Item 4 of this blog post is the most likely culprit:
http://blogs.msdn.com/b/johnbreakwell/archive/2006/09/18/insufficient-resources-run-away-run-away.aspx
Cheers
John Breakwell
We had a similar scenario in production, it turned out we migrated one of our subscriber endpoints to a new physical host and forgot to unsubscribe before shutting down the old endpoint. Our publisher was trying to deliver messages to both the old and new endpoints but could only reach the new one. Eventually the publishers outbound queue grew so large that it started affecting all outgoing messages.
I have run into this issue as well, I know it is not Item 4, as I don't send anything to it before it gets stuck in the outgoing queue.
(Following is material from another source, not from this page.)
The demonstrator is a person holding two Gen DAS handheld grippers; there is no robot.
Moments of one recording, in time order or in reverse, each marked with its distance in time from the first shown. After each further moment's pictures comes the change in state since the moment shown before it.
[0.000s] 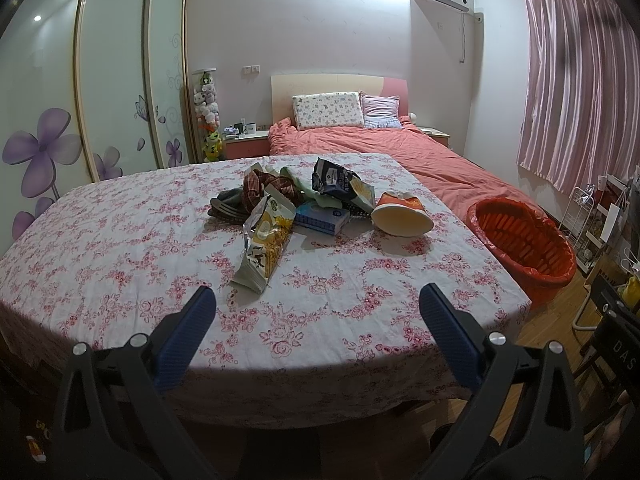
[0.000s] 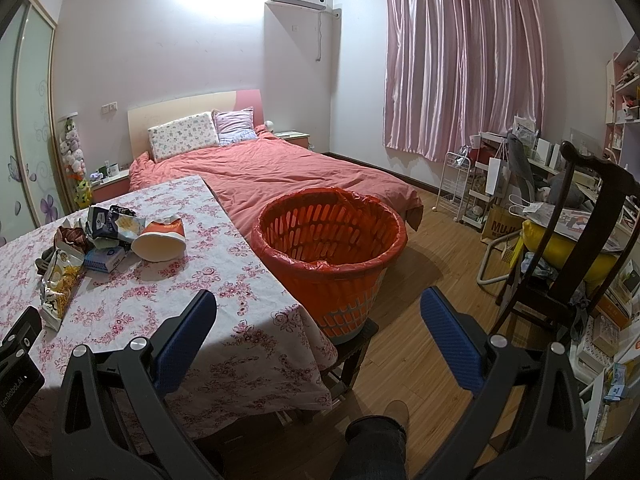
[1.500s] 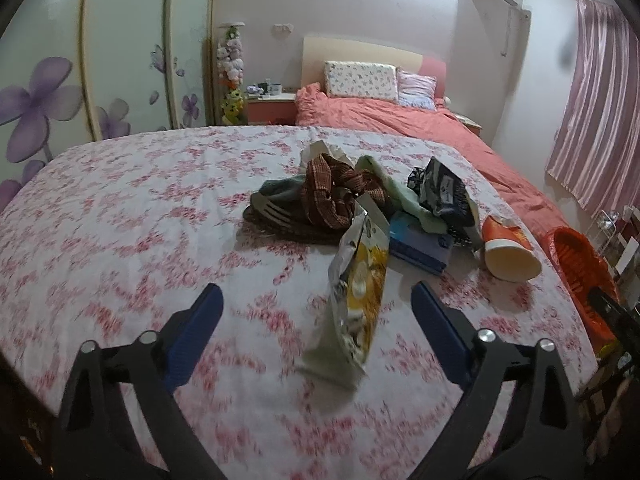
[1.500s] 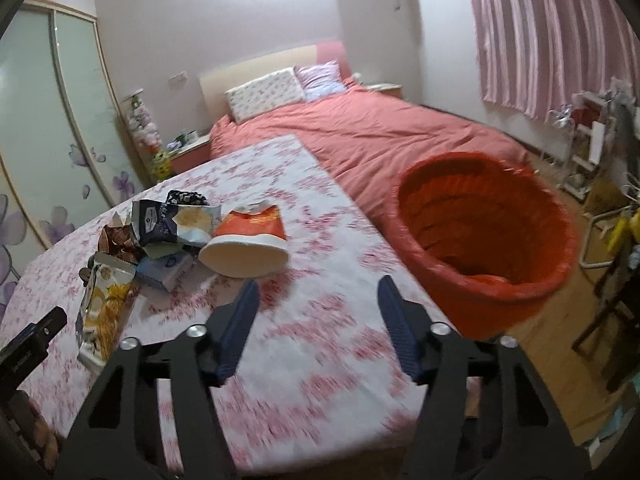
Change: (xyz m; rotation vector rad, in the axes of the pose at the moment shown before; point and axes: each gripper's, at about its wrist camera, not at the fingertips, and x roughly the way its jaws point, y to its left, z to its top) left arm 0.134 0.097 0.047 -0.118 0.140 0.018; right arm 0.129 0.094 0.034 -0.015 0.200 0.377
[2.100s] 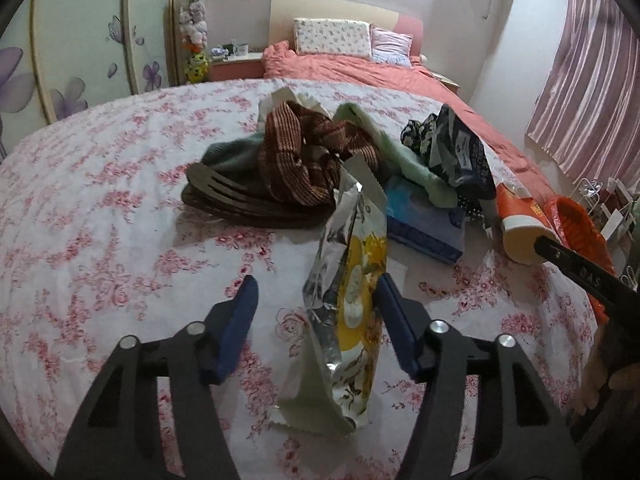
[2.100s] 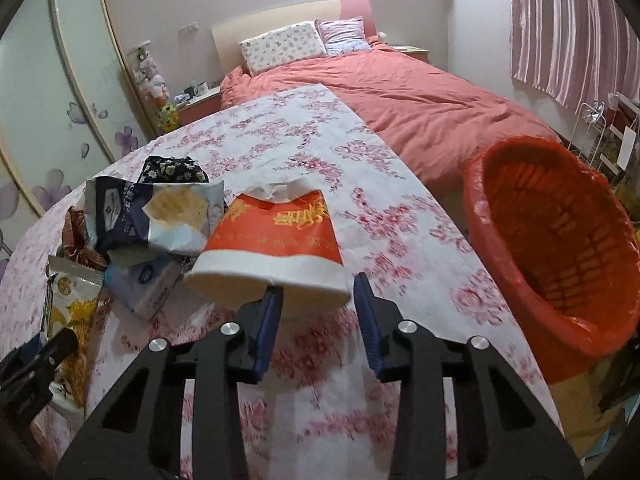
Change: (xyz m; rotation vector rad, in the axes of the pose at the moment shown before) left arm 0.070 -0.002 0.009 0.038 0.160 -0.113; right arm 0.077 0.027 0.017 -0.061 0.164 0.012
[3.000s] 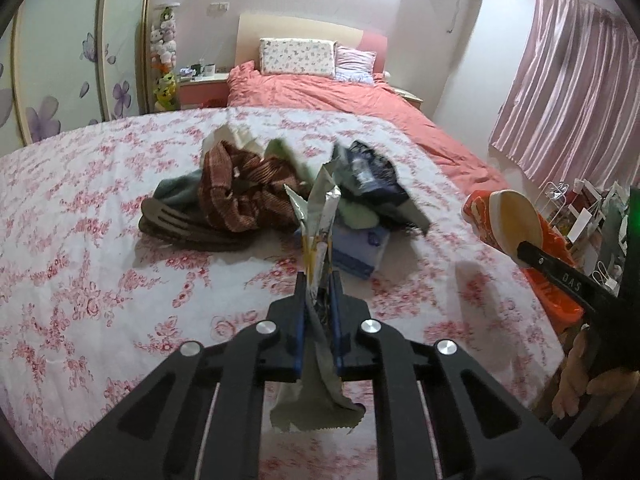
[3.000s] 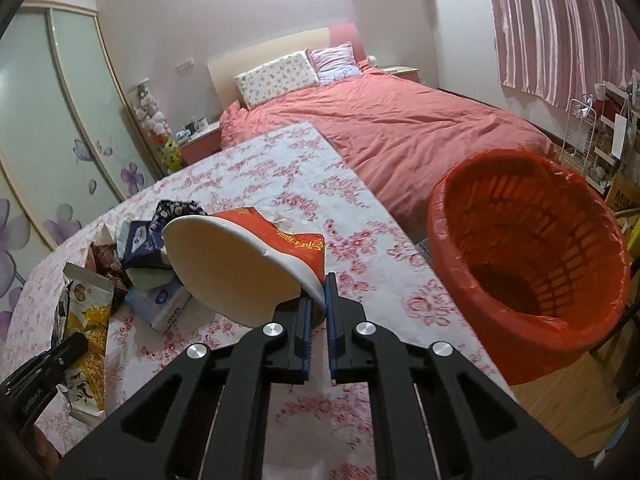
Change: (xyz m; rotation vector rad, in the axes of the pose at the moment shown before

If I let both publisher and subscriber sit for about 10 minutes before sending a message, it never leaves the outgoing queue. If I send a message before that amount of time, it flows fine. Also, if I restart the subscriber the message will then flow. This is reproducible every time I let them sit idle for 10 minutes.
I think I found the answer here, at least this fixed the issue I was having:
http://support.microsoft.com/kb/2554746
Also, in my case it had nothing to do with restarting, so don't let that throw you off, I did exhibit the symptoms in the netstat and messages would initially go through when the client was first started up.
Just to throw my 2p in:
We had an issue where the message queuing service had some kind of memory leak and would consume large amounts of memory which is did not release.
This lead to messages getting stuck for long periods of time - although they would eventually be delivered (sometimes after 3 days).
We have not bothered fixing this yet as it only happens when the service is under heavy load which does not happen often.